I wrote this two February’s ago, on the eve of what became the most stressful month of my life. Going through old essays today, I think this one has an interesting resolve. Hope you do too.
2/17
Airplane
I just finished Joe Biden’s new book Promise Me, Dad with a sense of hope. He left with two parting ideas that positively intrigued me:
- “nostalgic about the future”
- (speaking of his views at 27) “I had come to understand that all good things are hard and take time.”
Both of those ideas are based on the value of hope – a belief that things will work out. I could not better articulate the feeling I have then within that first quote. Nostalgia for the future – undeserved positive association with something that has not happened and is not guaranteed. It’s something I think of when I feel the love for my future family, when I envision my home, even imagine the feel the stick shift of my car as if it’s in my sweaty palms today.
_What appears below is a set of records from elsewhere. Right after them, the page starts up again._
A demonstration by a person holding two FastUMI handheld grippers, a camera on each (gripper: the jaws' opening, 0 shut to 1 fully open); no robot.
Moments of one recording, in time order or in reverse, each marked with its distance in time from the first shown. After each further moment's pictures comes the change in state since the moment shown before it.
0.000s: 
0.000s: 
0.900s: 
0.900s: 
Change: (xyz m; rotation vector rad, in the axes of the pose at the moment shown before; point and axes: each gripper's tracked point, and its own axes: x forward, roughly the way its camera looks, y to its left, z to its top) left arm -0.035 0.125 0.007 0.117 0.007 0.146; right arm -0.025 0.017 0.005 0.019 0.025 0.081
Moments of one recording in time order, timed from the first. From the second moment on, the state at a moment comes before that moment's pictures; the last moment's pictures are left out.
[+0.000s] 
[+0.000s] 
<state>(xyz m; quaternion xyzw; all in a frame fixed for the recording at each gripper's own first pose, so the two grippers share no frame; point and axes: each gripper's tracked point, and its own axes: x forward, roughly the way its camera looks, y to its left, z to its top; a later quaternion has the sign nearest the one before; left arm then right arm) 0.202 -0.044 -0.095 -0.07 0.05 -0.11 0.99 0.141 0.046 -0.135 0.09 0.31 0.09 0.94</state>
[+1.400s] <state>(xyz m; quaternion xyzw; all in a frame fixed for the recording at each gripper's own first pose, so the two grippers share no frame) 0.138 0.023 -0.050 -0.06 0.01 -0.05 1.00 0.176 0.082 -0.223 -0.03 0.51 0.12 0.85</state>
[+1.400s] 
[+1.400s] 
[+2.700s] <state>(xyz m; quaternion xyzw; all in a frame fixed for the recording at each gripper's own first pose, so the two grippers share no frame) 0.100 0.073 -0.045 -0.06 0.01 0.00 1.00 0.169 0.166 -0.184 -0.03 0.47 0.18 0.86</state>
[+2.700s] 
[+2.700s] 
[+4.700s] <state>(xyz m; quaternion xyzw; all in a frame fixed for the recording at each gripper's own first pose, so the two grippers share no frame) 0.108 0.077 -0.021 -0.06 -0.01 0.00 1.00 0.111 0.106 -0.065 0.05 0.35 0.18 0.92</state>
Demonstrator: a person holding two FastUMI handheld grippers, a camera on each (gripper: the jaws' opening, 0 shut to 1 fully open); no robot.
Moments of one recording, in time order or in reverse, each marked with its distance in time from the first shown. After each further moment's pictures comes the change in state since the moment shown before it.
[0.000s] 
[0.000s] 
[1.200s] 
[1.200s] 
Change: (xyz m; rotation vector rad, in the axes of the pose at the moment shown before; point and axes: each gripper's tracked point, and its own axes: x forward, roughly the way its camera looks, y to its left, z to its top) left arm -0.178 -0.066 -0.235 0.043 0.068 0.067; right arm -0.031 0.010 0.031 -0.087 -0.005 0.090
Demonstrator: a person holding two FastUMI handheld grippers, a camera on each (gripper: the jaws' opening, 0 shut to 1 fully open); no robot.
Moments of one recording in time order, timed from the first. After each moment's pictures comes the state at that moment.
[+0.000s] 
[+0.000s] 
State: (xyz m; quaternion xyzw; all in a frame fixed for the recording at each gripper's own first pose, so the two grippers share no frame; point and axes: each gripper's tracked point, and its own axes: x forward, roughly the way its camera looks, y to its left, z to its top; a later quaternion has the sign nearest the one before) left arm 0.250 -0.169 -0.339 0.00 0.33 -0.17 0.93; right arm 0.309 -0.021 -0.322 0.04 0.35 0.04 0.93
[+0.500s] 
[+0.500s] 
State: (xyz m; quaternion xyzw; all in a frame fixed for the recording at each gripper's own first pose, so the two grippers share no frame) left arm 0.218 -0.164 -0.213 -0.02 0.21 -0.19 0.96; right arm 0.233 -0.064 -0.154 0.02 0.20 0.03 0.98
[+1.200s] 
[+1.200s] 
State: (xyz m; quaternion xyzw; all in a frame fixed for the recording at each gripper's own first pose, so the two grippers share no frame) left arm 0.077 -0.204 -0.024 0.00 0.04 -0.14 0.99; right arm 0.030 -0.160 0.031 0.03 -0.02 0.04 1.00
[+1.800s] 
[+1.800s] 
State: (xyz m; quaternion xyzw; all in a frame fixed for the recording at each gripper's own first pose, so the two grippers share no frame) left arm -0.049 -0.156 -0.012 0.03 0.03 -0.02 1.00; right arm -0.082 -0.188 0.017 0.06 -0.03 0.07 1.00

It is a feeling of reminiscence as if I am a 90-year-old man sitting on an airplane rather than a 21-year-old man coming back from his first real job interview. It does not make any sense, it does not constitute a confidence, it should not be there. Yet, it persists.
Reminiscence is often married to a sense of longing. Only this is a different longing now – when people reminiscence about the past, there is a hopelessness. Nothing can rewrite the past unless it renovates actions of the future. This new type nostalgia has purpose; it is something to drive toward – something that can be made a reality through effort. I have always been hopeful, but hope has its limitations. It is somewhat generalized and requires definition; it is something someone has but not something that is a guiding dog through life. Nostalgia for the future is the sense associated with tying hope to a vision rather than feeling it blindly. I’m thinking – I’m hoping – that it’s as powerful as it feels.
There is an understanding that these dreams are good and satisfying. It does not matter how they got there; everyone has them and is slowly working toward them with everything they do. This is why I appreciate the second quote; it adds context to the nostalgia. It alludes to the idea that life many bestow good fortune and gifts upon you, but it will never let coincidence determine the good that drives your life. That is a choice that comes with conditions of struggle and effort – anything worth having is worth fighting for in the end. But it also comes with an understanding of patience; good things require time to develop and settle themselves.
Times of ease make recognizing these ideas satisfying and simple – it is much more important to make sure these feelings are maintained in times of sorrow, loneliness, and despair. It takes strength and stubbornness to understand that the path of life is not seen easiest from the center. Lord, I pray for that strength.